# My Layout (ready for some temporary wiring)



## saberonyx (Nov 17, 2016)

I'm pretty much done with my design. I wanted a continuous runaround (figure 8 over and under) and access to a yard,engine house,and a couple of industries for having a game plan (switching around). 
I had a large attic layout 20 years ago, so I have a lot of industries built already. My wiring is old school switches,connectors and selectors. I have tons of equipment, power and lighting.
What I want to do now is temporary wire everthing pretty much right out of the book for yard work,multi cab control. If I'm satisfied then I will hide all the wires and build a control panel.








My controllers.








Some business








Industry buildings.








The Layout.

























Sent from my SM-G935P using Tapatalk


----------



## DonR (Oct 18, 2012)

Maybe you could save a lot of time and effort if your
TEMPORARY layout is wired as a one powerpack layout.

Of course, if you expect to run more than one train at
a time you would need those several blocks, but they
do add to the wiring complexity.

What a shame you're not using DCC, you could do away
with all those selectors and wires.

Don


----------



## saberonyx (Nov 17, 2016)

So true.But I have so much Of STUFF from the 80,s that the only way my wife let me make holes in the walls is if I dont spend 1 cent more. Lol Lol


----------



## saberonyx (Nov 17, 2016)

My Idea is 3 industries on the left side,small town in the middle forefront, yard and engines on the right side. Perhaps my coal building in the back right (I have the siding set up for it already)










Sent from my SM-G935P using Tapatalk


----------



## saberonyx (Nov 17, 2016)

Coal depot










Sent from my SM-G935P using Tapatalk


----------



## VegasN (Mar 14, 2016)

That is awesome! Nice stuff there. I love those old TechII's. I have one and just love it. I run three trains, two levels, on DC. 
Thanks for starting your thread. Looking forward to joining you on your ride.


----------



## Magic (Jan 28, 2014)

Looks like it's going to be a fun layout to build and operate.
A good thread to follow along.

Magic


----------



## time warp (Apr 28, 2016)

It looks a lot different than the first picture you posted some time back. I like it. I run old school DC and Atlas components too, so there are still some of us around. The elevations and curves make for a lot of interest, and anybody that has a New York Central locomotive running is OK in my book!:smilie_daumenpos:


----------



## saberonyx (Nov 17, 2016)

time warp said:


> It looks a lot different than the first picture you posted some time back. I like it. I run old school DC and Atlas components too, so there are still some of us around. The elevations and curves make for a lot of interest, and anybody that has a New York Central locomotive running is OK in my book!:smilie_daumenpos:


Wow,nice guys. Yes,my first layout was taking place up in a small town in New York (I'm from Long Island) and always loved the Autumn time for its colors so I will probably stick with that. Thanks again for the great motivating words. I guess having read thousands of Model Railroader has paid off.

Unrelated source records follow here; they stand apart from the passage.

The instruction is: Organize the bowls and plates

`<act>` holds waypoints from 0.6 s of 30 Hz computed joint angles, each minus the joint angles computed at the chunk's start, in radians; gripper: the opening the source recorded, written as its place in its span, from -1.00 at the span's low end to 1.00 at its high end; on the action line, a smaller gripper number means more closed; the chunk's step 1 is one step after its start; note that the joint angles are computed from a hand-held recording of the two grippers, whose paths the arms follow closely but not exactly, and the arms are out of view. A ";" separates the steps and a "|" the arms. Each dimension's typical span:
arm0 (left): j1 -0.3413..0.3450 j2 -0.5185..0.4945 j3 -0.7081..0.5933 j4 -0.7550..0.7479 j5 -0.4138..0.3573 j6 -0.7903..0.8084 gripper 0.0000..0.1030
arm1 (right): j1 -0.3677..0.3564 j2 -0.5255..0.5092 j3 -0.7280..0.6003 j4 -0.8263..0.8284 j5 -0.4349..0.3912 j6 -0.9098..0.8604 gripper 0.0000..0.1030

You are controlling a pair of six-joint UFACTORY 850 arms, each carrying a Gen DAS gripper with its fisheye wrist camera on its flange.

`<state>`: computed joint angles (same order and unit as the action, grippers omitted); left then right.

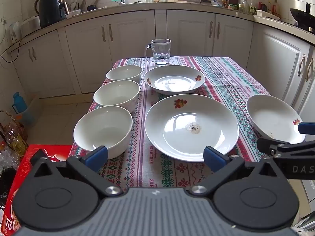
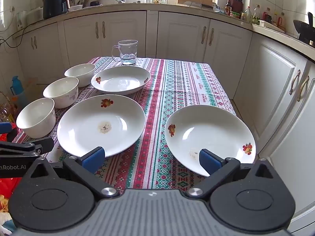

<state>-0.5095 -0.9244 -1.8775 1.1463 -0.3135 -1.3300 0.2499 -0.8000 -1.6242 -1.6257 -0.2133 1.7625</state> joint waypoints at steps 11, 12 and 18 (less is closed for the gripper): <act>-0.001 0.002 0.003 -0.026 -0.006 0.022 0.99 | 0.005 0.000 0.001 -0.001 -0.011 -0.003 1.00; -0.001 0.001 0.003 -0.027 -0.007 0.023 0.99 | 0.006 0.000 0.001 -0.002 -0.012 -0.001 1.00; -0.001 0.001 0.005 -0.022 -0.006 0.018 0.99 | 0.006 0.001 0.001 0.004 -0.009 -0.007 1.00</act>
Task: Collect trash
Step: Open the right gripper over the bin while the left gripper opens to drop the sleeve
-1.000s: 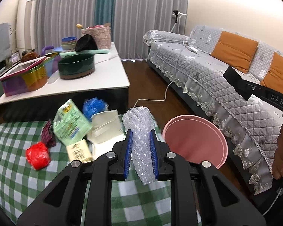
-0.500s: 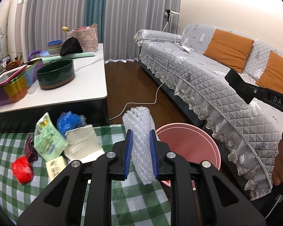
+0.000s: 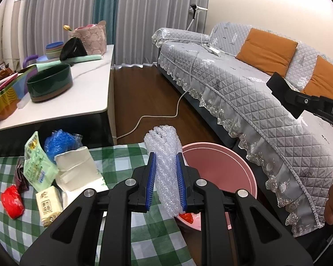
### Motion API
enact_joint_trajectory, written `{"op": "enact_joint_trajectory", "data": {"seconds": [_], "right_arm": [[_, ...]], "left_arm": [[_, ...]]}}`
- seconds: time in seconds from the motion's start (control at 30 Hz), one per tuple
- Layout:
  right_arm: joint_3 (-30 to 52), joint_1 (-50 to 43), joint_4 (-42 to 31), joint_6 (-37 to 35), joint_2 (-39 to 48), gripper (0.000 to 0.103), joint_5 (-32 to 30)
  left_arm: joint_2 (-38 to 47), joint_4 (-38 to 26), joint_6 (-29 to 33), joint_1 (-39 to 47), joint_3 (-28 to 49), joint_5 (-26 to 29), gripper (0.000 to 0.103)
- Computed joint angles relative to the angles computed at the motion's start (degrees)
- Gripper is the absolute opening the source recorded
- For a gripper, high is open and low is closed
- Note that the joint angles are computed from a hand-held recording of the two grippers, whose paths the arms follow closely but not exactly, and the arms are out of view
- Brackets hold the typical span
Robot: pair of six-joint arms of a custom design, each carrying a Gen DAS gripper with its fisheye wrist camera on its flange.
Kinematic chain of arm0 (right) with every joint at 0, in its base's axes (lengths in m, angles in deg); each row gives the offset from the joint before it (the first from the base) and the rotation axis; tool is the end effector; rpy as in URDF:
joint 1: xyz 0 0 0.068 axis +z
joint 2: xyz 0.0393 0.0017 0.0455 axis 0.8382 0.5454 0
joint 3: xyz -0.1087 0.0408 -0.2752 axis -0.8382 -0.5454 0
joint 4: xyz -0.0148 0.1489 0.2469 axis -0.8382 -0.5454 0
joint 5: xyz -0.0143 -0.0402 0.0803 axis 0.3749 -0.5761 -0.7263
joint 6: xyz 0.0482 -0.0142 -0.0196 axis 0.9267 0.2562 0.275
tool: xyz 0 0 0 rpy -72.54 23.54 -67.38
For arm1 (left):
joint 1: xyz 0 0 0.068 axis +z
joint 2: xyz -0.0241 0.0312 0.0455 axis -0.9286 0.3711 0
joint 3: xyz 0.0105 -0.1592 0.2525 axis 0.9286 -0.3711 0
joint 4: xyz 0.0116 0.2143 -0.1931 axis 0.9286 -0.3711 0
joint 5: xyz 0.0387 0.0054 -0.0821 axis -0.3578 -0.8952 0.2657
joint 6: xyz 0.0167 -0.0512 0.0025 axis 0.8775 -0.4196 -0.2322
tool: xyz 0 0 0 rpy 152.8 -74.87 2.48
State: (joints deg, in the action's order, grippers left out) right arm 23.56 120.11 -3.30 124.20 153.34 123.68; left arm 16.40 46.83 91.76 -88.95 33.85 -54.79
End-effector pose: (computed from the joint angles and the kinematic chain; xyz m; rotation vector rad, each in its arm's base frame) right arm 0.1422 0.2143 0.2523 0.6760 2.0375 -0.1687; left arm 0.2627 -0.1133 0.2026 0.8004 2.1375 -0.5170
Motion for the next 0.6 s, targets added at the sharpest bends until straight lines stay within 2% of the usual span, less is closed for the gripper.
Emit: {"op": "enact_joint_trajectory", "data": {"seconds": [0.27,0.6], "right_arm": [[-2.96,-1.73,5.05,-2.70,-1.44,0.013,-2.07],[-3.35,-2.98,6.88,-4.39,-0.46,0.014,-3.61]], "left_arm": [[1.88,1.29,-1.37,-1.80,0.49,0.83,0.018],[4.83,3.35,-2.38,-5.98,1.28,-0.04,0.018]]}}
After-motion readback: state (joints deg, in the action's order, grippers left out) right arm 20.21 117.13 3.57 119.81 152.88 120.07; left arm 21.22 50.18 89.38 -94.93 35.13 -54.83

Sent from my SM-G935P using Tapatalk


----------



## 89Suburban (Jan 4, 2017)

Nice little project here. Nothing can be more manly than to be sawing a closet in half to install a model railroad, I love it.


----------



## VegasN (Mar 14, 2016)

haha.....true.


----------



## saberonyx (Nov 17, 2016)

89Suburban said:


> Nice little project here. Nothing can be more manly than to be sawing a closet in half to install a model railroad, I love it.

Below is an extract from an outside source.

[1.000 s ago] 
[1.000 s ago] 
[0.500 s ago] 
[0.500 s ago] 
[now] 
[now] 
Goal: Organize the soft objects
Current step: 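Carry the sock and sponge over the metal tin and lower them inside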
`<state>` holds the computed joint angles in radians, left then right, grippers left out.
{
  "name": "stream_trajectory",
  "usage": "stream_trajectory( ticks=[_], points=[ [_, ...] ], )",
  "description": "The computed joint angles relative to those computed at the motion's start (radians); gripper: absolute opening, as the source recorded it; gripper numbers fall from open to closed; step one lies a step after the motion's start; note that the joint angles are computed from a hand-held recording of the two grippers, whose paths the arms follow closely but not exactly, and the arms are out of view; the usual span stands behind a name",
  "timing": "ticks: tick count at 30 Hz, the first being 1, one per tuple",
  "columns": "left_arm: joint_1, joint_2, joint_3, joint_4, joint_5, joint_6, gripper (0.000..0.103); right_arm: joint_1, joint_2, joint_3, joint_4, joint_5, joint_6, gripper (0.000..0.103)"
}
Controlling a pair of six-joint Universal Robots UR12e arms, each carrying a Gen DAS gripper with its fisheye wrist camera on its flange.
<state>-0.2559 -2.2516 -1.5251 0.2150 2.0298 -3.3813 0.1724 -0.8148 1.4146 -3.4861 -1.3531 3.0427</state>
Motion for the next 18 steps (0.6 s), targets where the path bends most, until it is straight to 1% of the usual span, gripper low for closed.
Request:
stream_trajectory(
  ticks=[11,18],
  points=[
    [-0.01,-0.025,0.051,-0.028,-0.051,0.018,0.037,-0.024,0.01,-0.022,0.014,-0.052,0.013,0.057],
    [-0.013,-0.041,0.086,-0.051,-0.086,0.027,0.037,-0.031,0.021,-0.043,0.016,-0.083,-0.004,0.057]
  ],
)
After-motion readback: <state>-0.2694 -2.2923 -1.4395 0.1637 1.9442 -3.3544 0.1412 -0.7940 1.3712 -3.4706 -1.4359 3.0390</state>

Yeah I had to talk my wife into letting me do that one but too bad we still can't reach the half a closet that I saved. haha

Sent from my SM-G935P using Tapatalk


----------



## saberonyx (Nov 17, 2016)

DonR said:


> Maybe you could save a lot of time and effort if your
> TEMPORARY layout is wired as a one powerpack layout.
> 
> Of course, if you expect to run more than one train at
> ...


I have to much equipment to start down any other path. The good part is not one cent will be spent on this project because I spent all the money 30 years ago. The value on everything went up 10x. Example connectors 1.99 now 8.99,,,,,,remote switches and track left or right 4.99, now 12.99

Sent from my SM-N960U using Tapatalk


----------